Listed entries:

########

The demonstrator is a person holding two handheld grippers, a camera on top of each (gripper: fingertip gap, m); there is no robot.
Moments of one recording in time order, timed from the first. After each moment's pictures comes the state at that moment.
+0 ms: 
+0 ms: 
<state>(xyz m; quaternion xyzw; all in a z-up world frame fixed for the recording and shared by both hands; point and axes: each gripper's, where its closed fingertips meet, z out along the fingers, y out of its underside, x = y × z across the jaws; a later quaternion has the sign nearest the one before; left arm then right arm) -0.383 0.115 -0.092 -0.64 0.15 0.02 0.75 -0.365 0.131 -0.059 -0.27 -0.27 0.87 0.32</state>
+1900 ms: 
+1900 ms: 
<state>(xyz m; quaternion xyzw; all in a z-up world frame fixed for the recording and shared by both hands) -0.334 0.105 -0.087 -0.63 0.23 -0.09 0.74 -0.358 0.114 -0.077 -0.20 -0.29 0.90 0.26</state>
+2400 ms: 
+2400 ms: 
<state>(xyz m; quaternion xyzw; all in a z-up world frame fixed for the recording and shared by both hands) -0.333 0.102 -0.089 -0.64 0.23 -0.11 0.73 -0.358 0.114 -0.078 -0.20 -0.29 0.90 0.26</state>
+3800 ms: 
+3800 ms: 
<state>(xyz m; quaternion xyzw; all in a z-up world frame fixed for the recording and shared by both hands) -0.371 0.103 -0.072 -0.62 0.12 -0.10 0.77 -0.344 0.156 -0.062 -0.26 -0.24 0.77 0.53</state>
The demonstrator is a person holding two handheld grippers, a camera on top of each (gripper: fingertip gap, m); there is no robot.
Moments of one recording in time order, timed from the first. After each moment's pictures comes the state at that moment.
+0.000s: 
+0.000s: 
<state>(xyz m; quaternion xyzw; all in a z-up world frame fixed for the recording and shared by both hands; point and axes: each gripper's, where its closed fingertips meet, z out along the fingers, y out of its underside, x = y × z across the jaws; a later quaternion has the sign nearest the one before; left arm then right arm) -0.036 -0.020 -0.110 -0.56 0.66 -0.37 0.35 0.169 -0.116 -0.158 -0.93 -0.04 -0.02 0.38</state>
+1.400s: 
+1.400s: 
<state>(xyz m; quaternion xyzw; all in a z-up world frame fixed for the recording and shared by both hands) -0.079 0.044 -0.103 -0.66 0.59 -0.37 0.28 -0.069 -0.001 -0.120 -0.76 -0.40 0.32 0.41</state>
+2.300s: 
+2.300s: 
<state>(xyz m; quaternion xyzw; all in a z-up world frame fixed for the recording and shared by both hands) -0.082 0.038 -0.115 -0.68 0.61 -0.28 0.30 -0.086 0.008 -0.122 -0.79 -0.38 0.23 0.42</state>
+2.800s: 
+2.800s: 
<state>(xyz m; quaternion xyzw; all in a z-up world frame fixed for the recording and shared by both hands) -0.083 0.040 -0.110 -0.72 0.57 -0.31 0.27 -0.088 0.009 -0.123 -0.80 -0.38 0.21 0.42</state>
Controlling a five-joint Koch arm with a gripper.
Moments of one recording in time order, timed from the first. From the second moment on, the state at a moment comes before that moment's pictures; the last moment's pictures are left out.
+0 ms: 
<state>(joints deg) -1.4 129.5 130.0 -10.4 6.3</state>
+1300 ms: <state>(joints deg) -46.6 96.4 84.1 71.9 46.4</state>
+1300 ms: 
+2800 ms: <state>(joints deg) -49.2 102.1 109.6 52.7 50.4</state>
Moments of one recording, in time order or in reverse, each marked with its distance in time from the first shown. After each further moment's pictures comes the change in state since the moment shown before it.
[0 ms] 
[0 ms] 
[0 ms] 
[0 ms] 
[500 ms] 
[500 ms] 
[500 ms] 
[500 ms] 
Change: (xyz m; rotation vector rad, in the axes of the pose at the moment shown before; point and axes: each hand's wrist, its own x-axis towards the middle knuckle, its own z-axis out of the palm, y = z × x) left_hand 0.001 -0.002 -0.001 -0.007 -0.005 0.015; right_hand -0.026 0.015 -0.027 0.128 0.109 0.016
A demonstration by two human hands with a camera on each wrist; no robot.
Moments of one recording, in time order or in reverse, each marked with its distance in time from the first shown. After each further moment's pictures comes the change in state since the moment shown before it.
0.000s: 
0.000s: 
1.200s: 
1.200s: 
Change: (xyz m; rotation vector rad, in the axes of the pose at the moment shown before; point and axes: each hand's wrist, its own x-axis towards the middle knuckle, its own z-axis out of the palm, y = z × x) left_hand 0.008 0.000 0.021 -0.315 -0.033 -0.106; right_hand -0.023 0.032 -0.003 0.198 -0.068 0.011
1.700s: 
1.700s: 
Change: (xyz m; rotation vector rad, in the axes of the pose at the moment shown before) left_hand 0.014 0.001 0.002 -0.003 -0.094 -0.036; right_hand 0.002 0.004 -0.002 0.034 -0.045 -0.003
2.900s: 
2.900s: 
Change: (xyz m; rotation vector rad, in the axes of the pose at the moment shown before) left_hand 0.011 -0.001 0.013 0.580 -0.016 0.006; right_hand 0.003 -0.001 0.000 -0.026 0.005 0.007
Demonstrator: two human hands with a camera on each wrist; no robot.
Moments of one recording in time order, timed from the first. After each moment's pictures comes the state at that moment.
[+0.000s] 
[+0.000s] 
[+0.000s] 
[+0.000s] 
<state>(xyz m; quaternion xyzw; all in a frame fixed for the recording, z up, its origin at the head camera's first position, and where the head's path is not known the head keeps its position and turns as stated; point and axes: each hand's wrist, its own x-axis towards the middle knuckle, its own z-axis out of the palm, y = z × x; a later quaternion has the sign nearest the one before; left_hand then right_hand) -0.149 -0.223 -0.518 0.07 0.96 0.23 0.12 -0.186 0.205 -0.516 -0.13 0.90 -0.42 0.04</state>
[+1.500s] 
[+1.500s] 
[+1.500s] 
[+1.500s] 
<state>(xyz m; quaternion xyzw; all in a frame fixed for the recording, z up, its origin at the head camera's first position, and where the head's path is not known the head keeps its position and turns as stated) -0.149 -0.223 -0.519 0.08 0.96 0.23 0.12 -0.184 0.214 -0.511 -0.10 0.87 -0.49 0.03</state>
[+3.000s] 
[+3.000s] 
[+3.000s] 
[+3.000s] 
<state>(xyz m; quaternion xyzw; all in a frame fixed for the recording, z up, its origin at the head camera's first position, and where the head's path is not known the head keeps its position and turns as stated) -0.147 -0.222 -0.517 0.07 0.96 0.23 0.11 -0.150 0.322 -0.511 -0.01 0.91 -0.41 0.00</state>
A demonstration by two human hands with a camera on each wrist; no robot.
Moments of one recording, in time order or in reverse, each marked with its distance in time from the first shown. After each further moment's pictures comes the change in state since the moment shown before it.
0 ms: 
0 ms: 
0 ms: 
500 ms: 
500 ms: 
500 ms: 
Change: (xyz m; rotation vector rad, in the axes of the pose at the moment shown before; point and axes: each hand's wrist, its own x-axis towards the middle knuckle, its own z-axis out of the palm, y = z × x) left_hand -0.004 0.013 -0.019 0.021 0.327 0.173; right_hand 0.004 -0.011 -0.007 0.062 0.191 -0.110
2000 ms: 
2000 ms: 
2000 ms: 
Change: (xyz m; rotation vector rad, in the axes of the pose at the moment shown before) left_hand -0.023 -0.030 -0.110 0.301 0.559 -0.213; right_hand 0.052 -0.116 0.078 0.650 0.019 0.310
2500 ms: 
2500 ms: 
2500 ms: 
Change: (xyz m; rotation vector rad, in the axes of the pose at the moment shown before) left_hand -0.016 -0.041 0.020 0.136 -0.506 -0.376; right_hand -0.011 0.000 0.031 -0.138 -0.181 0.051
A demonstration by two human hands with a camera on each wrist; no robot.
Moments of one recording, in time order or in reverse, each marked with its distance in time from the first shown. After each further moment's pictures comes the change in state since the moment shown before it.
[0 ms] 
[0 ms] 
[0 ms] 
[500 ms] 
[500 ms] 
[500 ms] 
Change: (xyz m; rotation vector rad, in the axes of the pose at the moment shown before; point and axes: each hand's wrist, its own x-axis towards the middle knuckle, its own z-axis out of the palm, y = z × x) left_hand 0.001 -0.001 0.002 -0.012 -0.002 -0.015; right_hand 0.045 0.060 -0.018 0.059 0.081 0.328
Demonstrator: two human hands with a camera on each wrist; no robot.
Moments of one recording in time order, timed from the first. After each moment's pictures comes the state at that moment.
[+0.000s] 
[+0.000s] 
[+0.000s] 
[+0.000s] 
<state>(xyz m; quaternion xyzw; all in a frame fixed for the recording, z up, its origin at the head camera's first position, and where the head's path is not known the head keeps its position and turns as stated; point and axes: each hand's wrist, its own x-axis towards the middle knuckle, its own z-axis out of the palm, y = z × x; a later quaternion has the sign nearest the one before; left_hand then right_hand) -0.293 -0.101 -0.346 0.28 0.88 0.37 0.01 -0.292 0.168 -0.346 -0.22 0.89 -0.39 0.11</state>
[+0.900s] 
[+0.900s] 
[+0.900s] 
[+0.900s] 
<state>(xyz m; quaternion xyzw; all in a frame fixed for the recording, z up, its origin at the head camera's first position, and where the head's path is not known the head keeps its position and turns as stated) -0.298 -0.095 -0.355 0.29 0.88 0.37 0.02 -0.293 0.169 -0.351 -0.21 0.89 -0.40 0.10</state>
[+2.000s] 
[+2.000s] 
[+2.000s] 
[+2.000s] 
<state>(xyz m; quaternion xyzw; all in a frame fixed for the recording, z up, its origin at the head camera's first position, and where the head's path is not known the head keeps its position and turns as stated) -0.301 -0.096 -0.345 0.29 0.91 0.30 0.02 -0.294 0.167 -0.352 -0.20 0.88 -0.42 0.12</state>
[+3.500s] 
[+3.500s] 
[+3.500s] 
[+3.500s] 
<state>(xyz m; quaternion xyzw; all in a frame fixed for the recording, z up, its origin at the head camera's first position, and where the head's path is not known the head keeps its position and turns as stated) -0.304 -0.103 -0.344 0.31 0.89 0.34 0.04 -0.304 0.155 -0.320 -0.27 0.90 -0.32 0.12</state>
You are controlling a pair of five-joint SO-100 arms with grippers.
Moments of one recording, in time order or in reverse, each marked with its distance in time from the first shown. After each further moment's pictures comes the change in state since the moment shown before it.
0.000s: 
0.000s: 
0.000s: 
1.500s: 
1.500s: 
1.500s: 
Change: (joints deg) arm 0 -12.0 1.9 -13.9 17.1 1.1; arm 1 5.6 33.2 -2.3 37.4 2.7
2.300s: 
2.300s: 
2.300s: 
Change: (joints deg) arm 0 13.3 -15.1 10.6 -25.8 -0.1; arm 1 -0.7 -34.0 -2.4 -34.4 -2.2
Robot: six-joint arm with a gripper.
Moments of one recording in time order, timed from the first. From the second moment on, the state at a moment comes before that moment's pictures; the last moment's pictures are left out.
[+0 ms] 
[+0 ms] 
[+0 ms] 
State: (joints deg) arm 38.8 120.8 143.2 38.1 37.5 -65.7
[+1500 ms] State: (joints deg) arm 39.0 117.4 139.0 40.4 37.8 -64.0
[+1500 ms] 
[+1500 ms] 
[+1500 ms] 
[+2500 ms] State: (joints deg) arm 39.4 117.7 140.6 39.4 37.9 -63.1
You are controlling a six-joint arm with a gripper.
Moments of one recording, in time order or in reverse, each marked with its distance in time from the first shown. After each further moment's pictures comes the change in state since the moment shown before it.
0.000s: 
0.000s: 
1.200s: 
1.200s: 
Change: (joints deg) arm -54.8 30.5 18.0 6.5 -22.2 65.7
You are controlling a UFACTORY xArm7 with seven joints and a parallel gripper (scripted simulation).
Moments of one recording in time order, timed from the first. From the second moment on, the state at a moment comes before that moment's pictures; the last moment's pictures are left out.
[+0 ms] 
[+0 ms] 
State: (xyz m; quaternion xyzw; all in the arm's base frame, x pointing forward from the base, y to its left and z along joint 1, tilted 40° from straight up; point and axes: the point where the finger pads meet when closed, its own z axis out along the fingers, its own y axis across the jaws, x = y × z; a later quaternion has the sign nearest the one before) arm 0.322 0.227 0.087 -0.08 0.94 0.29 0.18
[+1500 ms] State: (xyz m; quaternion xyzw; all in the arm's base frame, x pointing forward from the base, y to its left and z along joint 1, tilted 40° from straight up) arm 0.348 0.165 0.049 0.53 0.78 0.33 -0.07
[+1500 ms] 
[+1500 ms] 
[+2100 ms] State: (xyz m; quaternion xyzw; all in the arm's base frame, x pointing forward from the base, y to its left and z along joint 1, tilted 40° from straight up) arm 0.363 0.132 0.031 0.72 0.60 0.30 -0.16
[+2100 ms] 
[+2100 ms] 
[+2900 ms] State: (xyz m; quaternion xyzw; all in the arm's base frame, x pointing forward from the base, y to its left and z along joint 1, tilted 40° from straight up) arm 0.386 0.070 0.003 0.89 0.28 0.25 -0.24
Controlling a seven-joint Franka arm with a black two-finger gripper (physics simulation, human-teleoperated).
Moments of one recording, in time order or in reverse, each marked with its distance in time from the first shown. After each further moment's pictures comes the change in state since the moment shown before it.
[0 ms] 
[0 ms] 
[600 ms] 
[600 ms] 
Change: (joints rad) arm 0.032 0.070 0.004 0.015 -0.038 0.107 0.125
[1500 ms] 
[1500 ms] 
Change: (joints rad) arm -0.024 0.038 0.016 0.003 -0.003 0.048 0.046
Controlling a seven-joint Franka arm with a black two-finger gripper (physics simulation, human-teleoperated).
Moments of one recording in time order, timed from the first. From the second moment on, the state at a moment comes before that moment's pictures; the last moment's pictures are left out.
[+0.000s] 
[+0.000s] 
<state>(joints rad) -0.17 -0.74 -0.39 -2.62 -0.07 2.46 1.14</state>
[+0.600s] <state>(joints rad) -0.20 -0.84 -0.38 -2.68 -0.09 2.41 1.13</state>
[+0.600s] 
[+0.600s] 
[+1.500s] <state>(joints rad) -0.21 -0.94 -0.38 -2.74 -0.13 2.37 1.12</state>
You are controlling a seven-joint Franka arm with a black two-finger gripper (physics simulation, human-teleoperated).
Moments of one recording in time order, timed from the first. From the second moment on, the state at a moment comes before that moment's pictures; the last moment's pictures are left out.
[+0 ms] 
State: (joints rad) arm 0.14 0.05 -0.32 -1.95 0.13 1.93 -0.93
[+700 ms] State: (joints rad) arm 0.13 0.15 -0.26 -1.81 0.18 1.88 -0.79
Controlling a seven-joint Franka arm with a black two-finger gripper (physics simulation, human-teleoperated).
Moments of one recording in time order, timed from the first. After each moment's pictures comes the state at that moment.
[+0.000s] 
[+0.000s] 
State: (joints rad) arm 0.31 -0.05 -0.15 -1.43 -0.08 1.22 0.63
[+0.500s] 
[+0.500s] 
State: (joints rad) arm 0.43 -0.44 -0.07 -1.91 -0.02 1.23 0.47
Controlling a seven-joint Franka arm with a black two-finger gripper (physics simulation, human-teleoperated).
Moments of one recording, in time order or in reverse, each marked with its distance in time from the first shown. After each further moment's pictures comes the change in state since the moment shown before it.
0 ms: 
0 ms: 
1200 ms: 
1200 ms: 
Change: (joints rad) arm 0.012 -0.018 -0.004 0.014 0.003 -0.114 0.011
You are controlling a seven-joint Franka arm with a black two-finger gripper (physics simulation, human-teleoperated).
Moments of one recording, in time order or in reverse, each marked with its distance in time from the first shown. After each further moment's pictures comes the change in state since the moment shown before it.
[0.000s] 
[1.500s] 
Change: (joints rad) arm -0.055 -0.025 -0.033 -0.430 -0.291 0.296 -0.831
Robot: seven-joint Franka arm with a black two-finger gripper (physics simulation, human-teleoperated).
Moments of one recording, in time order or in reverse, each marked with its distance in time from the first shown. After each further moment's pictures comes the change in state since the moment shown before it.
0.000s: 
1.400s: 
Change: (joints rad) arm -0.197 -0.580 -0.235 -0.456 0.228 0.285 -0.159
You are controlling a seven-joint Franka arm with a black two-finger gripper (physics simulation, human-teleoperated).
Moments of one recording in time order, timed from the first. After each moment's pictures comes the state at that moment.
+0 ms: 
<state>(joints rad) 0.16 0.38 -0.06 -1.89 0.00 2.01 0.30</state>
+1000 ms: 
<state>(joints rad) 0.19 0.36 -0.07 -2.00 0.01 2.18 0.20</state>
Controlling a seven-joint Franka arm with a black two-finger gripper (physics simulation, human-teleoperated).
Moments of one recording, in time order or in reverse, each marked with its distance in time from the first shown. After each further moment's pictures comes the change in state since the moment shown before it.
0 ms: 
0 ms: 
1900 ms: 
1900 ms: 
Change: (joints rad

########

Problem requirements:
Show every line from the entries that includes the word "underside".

Answer to the problem:
<state>(xyz m; quaternion xyzw; all in a z-up world frame fixed for the recording and shared by both hands; point and axes: each gripper's, where its closed fingertips meet, z out along the fingers, y out of its underside, x = y × z across the jaws; a later quaternion has the sign nearest the one before; left arm then right arm) -0.383 0.115 -0.092 -0.64 0.15 0.02 0.75 -0.365 0.131 -0.059 -0.27 -0.27 0.87 0.32</state>
<state>(xyz m; quaternion xyzw; all in a z-up world frame fixed for the recording and shared by both hands; point and axes: each gripper's, where its closed fingertips meet, z out along the fingers, y out of its underside, x = y × z across the jaws; a later quaternion has the sign nearest the one before; left arm then right arm) -0.036 -0.020 -0.110 -0.56 0.66 -0.37 0.35 0.169 -0.116 -0.158 -0.93 -0.04 -0.02 0.38</state>

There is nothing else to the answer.